Women who are outwardly not unmistakably different from men — women whose appearance is not especially feminine — are biologically less attractive than the others, and not likely to be pursued by men seeking to corrupt them. To survive, these women must plunge into the same hard struggle for existence as men do, and are equally compelled to develop their minds. These barely feminine women — in appearance and effect — accordingly also fulfill only one of the two necessary conditions for love: that of intellectual equality. The other condition, of outward polarity in appearance, they mostly tend not to fulfill.

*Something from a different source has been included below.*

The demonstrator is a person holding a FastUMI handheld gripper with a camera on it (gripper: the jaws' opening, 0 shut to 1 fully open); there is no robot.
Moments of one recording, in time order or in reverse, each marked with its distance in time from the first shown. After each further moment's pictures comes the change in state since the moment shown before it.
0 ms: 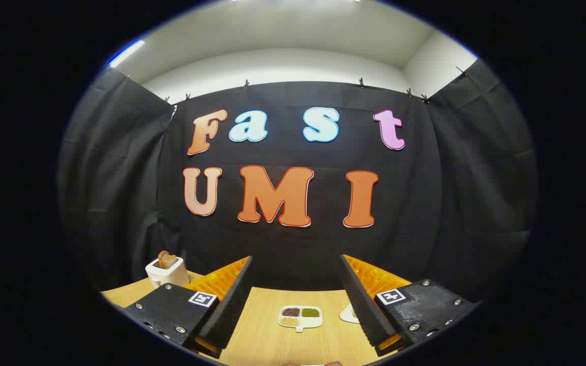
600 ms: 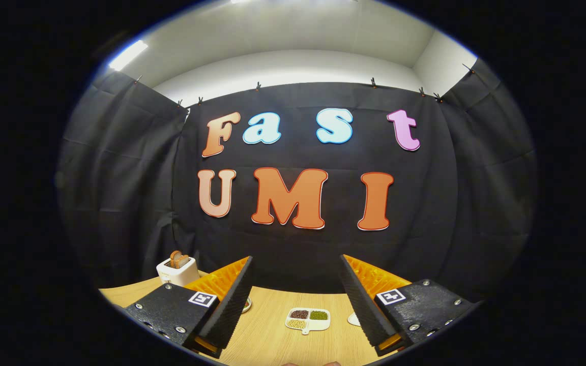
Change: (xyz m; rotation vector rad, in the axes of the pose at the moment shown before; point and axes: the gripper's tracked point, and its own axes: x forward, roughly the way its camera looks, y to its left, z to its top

This leads to the following consequences:

  1. Whomever the man chooses as a partner, he is likely to find lacking in one of the required qualities for love (the woman is either too unfeminine or too stupid).
  2. Whomever the woman chooses as a partner, she is likely to find lacking in one requirement for love (the man is either too unmanly for her, too stupid, or too intelligent).
  3. Since the fulfillment of biological law has priority — since biological drive is more powerful than a psychological need — feminine-looking women, though stupid, are preferred to unfeminine-looking women, who are intelligent.

This leads to the following misapprehension:

  1. Men believe intelligence makes women unfeminine. In reality it is the other way around: a lack of femininity makes women intelligent.
  2. Women believe that intelligence puts men off. This is not so: men don't mind intelligence in a woman, but they are put off more by an unfeminine appearance more than by stupidity (it is a matter of priorities).
  3. It is a vicious circle: men cannot find women whom they can love, and those women who value a man's love more than his protection cannot be lovable. Since they believe that men will avoid intelligent women, they studiously avoid whatever will expand their mental horizons, and so move ever further away from fashioning themselves into true love objects. The few, rare great loves that do bloom into being and last a lifetime only prove that there are exceptions to every rule.